▶ _YOUR TASK_: Every record needs to come back as written, except for the pictures.
□ □ □ □ □
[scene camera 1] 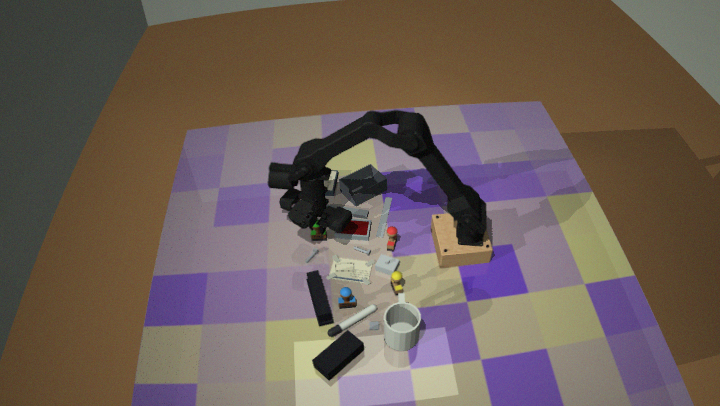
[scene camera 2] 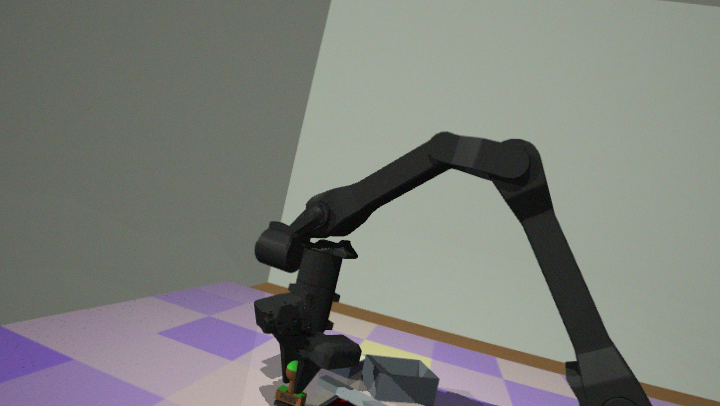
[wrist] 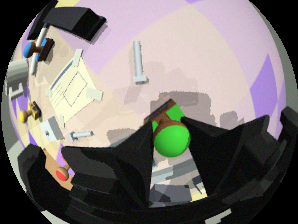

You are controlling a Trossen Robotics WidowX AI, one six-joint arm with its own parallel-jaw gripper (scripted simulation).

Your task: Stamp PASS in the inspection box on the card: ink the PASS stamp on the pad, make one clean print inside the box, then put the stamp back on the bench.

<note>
The pictures show: my gripper, a green-knobbed stamp, a grey bin and a white card.
My gripper also shows in scene camera 1 and in the wrist view.
</note>
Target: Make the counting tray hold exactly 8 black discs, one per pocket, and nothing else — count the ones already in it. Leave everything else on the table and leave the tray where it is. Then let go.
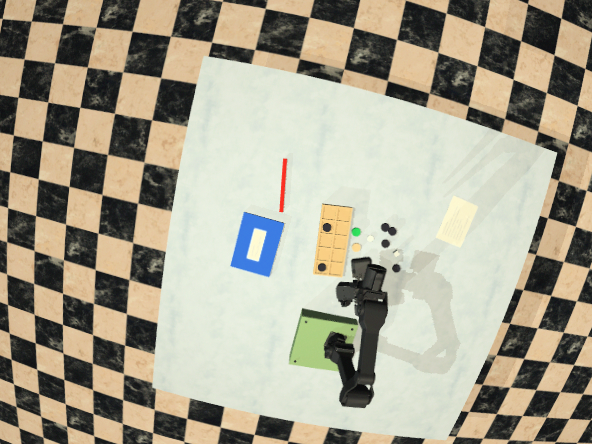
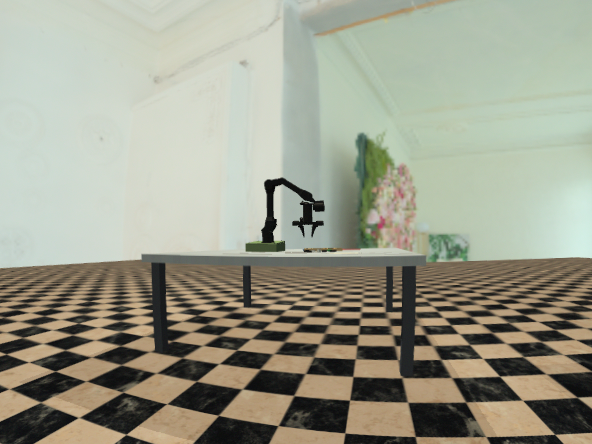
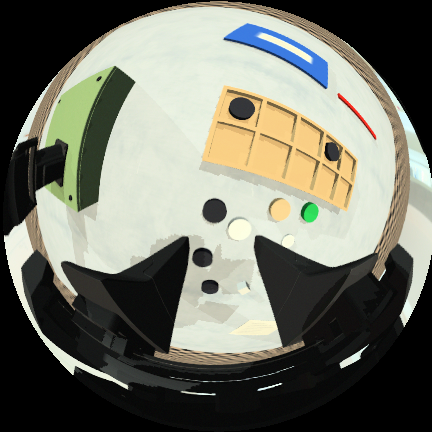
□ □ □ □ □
▶ _PROBLEM SOLUTION_:
[scene camera 1] 
[scene camera 2] 
[wrist] 

You are controlling a Trossen Robotics WidowX AI, one six-joint arm with its own parallel-jaw gripper (scripted simulation).

Your task: Stamp PASS in the inspection box on the card: ink the PASS stamp on the pad, make one clean print inside the box, then put the stamp back on the bench.

<note>
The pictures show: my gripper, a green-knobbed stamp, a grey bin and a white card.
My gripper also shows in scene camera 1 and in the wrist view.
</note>
Target: Make the counting tray hold exactly 8 black discs, one per pocket, and nothing else — count the ones already in it. Leave everything else on the table and leave the tray where it is. Then let go.

No additional answer text is required.